No dia em que Fortaleza completa 286 anos de sua elevação de povoado à vila, os olhares se voltam para a história da Capital cearense. E não há como não pensar no local onde a cidade se desenvolveu, o Centro histórico.

Forte, Passeio Público, Catedral, Teatro José de Alencar, Museu do Ceará, Praças dos Mártires e do Ferreira, são alguns dos pontos que guardam em sua estrutura partes da história da cidade. Entretanto, esses espaços ganharam usos diferentes ao longo do tempo e hoje são até desconhecidos por parte da população.

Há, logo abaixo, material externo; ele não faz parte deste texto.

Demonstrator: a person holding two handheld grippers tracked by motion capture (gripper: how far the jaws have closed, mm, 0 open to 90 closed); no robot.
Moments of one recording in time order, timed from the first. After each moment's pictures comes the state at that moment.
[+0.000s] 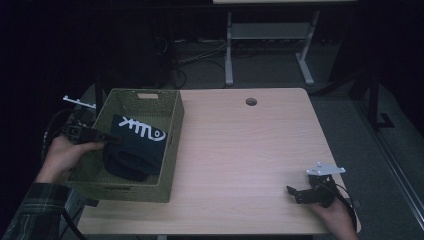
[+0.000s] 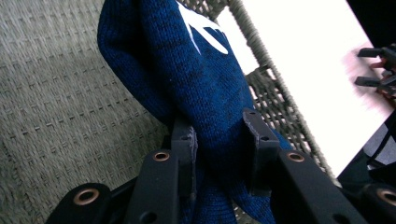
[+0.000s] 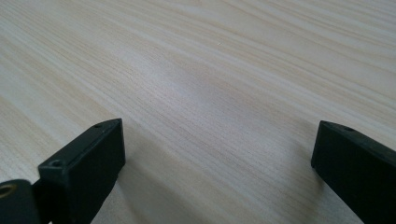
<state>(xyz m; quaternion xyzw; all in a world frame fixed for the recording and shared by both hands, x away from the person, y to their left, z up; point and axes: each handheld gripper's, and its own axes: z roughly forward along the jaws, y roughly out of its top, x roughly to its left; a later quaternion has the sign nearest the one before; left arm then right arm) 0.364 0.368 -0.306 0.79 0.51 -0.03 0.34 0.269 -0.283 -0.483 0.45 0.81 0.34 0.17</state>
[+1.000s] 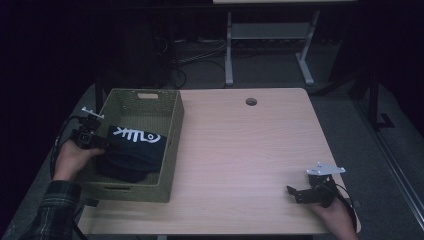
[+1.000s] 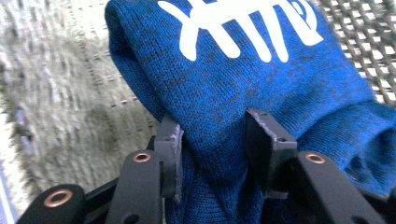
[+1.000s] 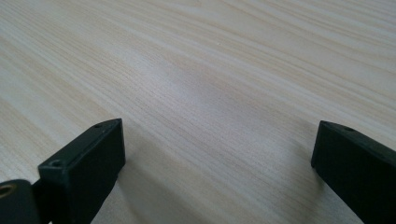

Para promover o conhecimento da história de Fortaleza e fazer com que os cidadãos se sintam parte da cidade, o turismólogo Gérson Linhares organiza, há 17 anos, passeios a pé, gratuitos, pelo Centro histórico, passando pelos principais patrimônios históricos e arquitetônicos. Os passeios acontecem diariamente, mediante agendamento por telefone. Gérson aponta que esse city tour a pé é tendencia de mercado, muito comum na Europa, mas ainda pouco explorados pelo turismo local. Nesse 13 de abril, o passeio será realizado em parceria com a Prefeitura, sendo uma das comemorações do aniversário do município.

Elite distante do Centro

O professor Aírton de Farias, em seu livro Fortaleza – Uma Breve Historia, conta que o Centro foi apropriado pelas camadas populares e abandonado pelas elites e poder público, a partir dos anos 1980. A pesquisadora Beatriz Sarlo explica, no livro Cenas da Vida Pós-Moderna , que esse afastamento do centro das cidades é uma tendência mundial, pois “os bairros ricos configuram seus próprios centros, mais limpos, mais ordenados, mais bem vigiados, mais iluminados e com ofertas materiais e simbólicas mais variadas.”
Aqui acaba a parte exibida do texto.